Assignment -
Comb through the entries for "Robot" and pull out each line that holds it.

——————————

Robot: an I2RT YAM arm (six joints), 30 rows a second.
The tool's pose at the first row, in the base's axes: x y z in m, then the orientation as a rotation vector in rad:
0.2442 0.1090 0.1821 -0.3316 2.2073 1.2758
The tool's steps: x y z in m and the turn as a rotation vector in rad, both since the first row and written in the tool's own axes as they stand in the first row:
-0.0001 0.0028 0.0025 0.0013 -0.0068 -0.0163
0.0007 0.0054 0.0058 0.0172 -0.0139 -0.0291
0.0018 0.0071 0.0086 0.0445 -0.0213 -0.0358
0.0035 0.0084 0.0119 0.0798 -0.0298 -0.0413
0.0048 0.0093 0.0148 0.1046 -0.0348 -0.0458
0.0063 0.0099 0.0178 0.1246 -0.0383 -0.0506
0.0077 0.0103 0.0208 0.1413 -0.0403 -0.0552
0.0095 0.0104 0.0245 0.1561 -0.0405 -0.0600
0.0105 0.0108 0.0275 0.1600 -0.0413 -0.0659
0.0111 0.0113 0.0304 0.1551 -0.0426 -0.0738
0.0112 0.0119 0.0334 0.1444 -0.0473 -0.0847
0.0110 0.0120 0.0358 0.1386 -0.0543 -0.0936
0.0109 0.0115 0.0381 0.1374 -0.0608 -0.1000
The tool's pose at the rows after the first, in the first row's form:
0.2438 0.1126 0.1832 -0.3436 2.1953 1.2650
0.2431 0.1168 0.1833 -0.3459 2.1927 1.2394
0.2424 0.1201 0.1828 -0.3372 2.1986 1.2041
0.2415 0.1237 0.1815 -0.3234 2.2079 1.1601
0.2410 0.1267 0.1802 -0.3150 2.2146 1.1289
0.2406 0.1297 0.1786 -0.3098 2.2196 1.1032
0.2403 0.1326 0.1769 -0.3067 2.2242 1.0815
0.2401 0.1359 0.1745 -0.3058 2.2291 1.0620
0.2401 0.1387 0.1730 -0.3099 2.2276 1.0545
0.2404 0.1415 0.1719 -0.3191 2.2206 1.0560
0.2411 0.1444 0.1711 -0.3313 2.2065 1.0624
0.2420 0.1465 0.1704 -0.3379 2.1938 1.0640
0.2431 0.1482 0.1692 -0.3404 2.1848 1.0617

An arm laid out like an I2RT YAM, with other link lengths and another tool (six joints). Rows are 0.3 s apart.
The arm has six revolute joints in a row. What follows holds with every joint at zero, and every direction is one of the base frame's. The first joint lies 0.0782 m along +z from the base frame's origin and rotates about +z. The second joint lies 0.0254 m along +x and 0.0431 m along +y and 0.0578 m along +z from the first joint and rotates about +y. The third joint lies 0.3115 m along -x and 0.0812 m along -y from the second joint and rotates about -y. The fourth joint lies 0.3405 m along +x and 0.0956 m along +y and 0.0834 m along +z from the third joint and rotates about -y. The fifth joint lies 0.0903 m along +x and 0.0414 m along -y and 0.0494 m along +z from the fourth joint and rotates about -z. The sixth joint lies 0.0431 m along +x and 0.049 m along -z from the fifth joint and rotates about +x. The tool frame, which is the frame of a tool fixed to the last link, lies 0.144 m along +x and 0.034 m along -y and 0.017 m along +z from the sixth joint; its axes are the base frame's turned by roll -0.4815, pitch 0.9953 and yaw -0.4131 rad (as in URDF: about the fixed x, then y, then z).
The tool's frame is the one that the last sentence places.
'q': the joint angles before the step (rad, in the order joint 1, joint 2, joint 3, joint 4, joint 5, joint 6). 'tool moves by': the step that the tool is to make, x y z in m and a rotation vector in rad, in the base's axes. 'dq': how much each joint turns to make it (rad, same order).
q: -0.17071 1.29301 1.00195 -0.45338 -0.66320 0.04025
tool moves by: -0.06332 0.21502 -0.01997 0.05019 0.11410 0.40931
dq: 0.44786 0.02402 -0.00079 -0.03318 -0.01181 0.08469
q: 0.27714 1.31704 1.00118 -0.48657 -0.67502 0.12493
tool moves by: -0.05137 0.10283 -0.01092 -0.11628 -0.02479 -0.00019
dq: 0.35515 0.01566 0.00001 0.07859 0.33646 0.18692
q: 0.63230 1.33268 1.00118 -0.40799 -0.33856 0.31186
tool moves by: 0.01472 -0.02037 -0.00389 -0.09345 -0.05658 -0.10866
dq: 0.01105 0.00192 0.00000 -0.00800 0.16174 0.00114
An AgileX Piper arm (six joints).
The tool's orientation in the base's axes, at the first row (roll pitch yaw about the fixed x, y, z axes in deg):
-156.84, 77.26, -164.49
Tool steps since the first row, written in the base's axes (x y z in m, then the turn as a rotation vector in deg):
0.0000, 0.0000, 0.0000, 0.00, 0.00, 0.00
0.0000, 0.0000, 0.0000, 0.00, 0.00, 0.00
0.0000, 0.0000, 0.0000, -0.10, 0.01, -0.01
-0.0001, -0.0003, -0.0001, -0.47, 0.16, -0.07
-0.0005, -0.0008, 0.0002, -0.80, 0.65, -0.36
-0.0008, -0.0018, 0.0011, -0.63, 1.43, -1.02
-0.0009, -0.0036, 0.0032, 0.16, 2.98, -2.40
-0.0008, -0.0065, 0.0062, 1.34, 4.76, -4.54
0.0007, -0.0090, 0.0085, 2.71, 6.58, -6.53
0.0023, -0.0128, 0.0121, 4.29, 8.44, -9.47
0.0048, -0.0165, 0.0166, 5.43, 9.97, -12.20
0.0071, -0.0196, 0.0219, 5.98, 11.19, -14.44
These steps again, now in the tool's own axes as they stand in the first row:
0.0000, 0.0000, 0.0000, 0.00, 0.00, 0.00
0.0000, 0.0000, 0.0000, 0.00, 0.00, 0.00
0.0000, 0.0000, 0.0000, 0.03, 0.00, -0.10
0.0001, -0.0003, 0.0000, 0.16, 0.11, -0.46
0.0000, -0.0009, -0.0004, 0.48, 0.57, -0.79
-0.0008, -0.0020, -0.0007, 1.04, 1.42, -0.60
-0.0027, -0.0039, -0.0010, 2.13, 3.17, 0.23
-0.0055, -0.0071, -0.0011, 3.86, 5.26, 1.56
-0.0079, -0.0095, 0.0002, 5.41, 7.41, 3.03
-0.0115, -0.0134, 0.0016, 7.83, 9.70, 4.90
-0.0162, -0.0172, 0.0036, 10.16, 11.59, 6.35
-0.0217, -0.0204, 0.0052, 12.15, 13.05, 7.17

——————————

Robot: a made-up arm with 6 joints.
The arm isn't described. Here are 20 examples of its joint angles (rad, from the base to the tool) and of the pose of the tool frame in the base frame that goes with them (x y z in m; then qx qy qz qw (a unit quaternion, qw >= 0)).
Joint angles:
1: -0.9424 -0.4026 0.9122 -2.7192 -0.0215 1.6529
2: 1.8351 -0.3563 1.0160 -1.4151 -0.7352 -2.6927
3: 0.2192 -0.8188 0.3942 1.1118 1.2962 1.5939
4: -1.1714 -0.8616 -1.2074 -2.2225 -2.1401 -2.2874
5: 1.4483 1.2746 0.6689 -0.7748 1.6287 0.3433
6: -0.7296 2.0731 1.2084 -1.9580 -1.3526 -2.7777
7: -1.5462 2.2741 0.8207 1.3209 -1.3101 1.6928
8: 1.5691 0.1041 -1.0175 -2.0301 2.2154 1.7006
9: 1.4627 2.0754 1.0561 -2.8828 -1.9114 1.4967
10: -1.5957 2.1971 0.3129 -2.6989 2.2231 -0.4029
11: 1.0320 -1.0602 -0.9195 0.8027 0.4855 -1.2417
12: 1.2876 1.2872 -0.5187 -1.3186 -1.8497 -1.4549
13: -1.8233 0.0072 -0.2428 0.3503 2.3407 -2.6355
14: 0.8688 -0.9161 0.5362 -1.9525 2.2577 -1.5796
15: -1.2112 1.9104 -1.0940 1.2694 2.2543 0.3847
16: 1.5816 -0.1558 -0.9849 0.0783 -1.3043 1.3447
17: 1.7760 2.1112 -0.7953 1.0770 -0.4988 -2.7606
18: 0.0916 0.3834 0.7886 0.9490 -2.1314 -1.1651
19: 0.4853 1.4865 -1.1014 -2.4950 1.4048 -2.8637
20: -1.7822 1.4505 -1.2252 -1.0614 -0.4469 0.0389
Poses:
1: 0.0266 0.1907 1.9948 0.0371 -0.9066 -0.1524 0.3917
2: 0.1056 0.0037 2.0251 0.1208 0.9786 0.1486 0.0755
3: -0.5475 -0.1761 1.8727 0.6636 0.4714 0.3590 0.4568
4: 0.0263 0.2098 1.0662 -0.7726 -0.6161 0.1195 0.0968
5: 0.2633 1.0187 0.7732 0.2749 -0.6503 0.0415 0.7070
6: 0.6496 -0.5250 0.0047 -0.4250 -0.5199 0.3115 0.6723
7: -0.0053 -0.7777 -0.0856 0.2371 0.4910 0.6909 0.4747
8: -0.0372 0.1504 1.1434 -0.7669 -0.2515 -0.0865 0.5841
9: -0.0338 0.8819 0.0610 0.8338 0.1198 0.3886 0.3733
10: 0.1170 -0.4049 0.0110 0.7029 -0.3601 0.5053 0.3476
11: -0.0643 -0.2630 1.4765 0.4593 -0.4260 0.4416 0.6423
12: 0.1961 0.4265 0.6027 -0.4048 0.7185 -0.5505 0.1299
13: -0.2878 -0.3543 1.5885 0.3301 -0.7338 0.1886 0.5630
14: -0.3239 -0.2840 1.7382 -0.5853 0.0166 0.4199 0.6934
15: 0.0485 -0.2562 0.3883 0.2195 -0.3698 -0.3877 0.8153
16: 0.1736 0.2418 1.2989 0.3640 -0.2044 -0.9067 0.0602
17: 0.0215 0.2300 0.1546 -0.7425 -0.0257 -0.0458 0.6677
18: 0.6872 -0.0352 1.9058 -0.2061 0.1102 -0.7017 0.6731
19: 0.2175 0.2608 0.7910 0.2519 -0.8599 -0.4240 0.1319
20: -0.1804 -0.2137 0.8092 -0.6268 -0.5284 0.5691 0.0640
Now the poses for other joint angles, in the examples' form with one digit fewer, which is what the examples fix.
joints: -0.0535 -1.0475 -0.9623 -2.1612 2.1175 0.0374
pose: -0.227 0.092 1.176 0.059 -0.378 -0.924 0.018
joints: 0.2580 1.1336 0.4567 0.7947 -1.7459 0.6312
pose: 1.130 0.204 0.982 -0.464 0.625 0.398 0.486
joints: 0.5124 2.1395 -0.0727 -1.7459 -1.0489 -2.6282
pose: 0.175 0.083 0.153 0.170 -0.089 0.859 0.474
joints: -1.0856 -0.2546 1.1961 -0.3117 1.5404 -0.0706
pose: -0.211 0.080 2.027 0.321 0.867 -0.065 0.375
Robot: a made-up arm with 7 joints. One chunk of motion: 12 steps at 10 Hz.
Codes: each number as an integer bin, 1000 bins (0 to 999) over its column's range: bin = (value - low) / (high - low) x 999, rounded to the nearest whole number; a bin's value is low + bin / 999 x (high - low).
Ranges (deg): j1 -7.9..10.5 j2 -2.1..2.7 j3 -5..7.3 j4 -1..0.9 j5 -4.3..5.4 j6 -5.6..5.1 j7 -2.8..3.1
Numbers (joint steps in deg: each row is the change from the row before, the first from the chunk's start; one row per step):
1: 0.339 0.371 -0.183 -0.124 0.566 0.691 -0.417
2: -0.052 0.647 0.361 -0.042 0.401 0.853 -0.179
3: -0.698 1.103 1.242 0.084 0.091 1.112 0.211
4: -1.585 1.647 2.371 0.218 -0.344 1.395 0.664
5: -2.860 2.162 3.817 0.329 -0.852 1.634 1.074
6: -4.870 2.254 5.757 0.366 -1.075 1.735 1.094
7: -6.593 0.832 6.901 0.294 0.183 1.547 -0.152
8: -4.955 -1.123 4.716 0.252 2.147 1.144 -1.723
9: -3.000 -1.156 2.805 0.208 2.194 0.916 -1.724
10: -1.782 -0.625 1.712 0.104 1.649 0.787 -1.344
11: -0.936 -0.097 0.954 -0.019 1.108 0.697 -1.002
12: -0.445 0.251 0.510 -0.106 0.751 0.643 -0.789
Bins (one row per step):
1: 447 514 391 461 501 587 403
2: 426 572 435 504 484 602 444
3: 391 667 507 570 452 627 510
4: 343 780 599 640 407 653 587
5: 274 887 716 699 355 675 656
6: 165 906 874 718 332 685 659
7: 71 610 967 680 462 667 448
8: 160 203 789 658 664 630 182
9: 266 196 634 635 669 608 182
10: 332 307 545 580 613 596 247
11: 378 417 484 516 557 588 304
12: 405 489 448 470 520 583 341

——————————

Result -
Robot: an I2RT YAM arm (six joints), 30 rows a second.
Robot: a made-up arm with 6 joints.
Robot: a made-up arm with 7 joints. One chunk of motion: 12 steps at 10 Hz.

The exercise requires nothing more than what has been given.